## ABOUT THIS EXERCISE
All of the data is to be written out again exactly, without the pictures.

## SUPPLIED INFORMATION
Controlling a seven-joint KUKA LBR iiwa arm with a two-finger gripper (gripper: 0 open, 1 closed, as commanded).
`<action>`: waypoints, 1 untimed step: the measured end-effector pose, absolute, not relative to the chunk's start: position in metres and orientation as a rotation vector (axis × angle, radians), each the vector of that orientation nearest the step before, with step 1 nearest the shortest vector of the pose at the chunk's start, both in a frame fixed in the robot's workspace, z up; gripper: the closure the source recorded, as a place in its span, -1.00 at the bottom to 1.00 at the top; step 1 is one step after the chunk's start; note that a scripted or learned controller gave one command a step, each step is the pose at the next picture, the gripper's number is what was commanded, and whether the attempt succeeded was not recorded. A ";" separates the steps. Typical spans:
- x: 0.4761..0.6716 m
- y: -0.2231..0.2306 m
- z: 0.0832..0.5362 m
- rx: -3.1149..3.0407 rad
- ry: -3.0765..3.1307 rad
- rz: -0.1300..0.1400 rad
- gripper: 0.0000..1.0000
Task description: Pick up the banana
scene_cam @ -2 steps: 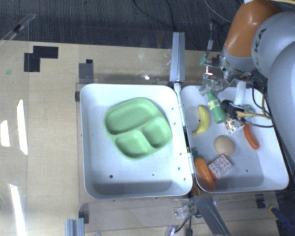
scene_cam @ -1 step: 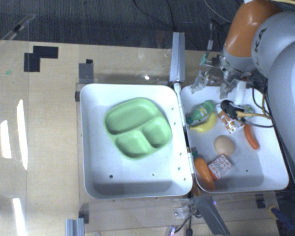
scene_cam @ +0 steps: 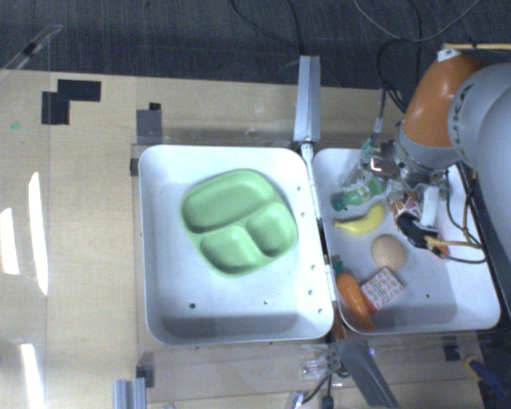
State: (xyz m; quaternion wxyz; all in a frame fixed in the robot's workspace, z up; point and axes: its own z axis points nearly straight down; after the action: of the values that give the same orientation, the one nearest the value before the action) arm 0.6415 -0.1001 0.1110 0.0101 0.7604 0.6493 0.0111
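The yellow banana (scene_cam: 363, 221) lies curved in the left half of the right bin (scene_cam: 473, 301). A green bottle-like item (scene_cam: 354, 198) lies just behind it and touches it. My gripper (scene_cam: 376, 169) hangs over the back of that bin, a little above and to the right of the banana, close over the green item. Nothing visibly held shows under it. The grey arm with its orange band (scene_cam: 433, 105) comes in from the right.
In the right bin, a tan round object (scene_cam: 390, 252), an orange carrot-like piece (scene_cam: 354, 296) and a small red-and-white box (scene_cam: 381, 287) lie in front of the banana. The left bin (scene_cam: 162, 305) holds a green divided plate (scene_cam: 238, 221). Cables trail by the arm.
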 end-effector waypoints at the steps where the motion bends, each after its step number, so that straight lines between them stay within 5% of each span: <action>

## ANSWER BOX
Controlling a seven-joint KUKA LBR iiwa arm with a two-finger gripper (gripper: 0 open, 1 closed, as commanded).
`<action>`: waypoints, 1 untimed step: the measured end-effector pose, absolute, not relative to the chunk's start: position in metres and orientation as a rotation vector (axis × angle, radians), each the vector of that orientation nearest the step before, with step 1 nearest the shortest vector of the pose at the chunk's start, both in a frame fixed in the robot's workspace, z up; gripper: the closure the source recorded, as a place in its span, -1.00 at the bottom to 1.00 at the top; step 1 is one step after the chunk's start; note that a scripted or learned controller gave one command a step, each step is the pose at the next picture, the gripper's number is what was commanded, and whether the attempt succeeded was not recorded. A ";" separates the steps. Typical spans:
- x: 0.4761..0.6716 m
- y: -0.2231..0.2306 m
- z: 0.0832..0.5362 m
- rx: -3.1149..3.0407 rad
- ry: -3.0765..3.1307 rad
- rz: -0.1300..0.1400 rad
- gripper: 0.0000..1.0000
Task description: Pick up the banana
scene_cam @ -2 steps: 
scene_cam @ -1 step: 
scene_cam @ +0 steps: 
State: (xyz m; quaternion wxyz; all in a frame fixed in the robot's workspace, z up; point and axes: its own z axis points nearly straight down; after the action: of the values that give the same orientation, the one nearest the value before the action) arm 0.6415 -0.1001 0.1110 0.0101 0.7604 0.6493 0.0111
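The yellow banana (scene_cam: 363, 221) lies curved in the left half of the right bin (scene_cam: 473, 301). A green bottle-like item (scene_cam: 354, 198) lies just behind it and touches it. My gripper (scene_cam: 376, 169) hangs over the back of that bin, a little above and to the right of the banana, close over the green item. Nothing visibly held shows under it. The grey arm with its orange band (scene_cam: 433, 105) comes in from the right.
In the right bin, a tan round object (scene_cam: 390, 252), an orange carrot-like piece (scene_cam: 354, 296) and a small red-and-white box (scene_cam: 381, 287) lie in front of the banana. The left bin (scene_cam: 162, 305) holds a green divided plate (scene_cam: 238, 221). Cables trail by the arm.
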 end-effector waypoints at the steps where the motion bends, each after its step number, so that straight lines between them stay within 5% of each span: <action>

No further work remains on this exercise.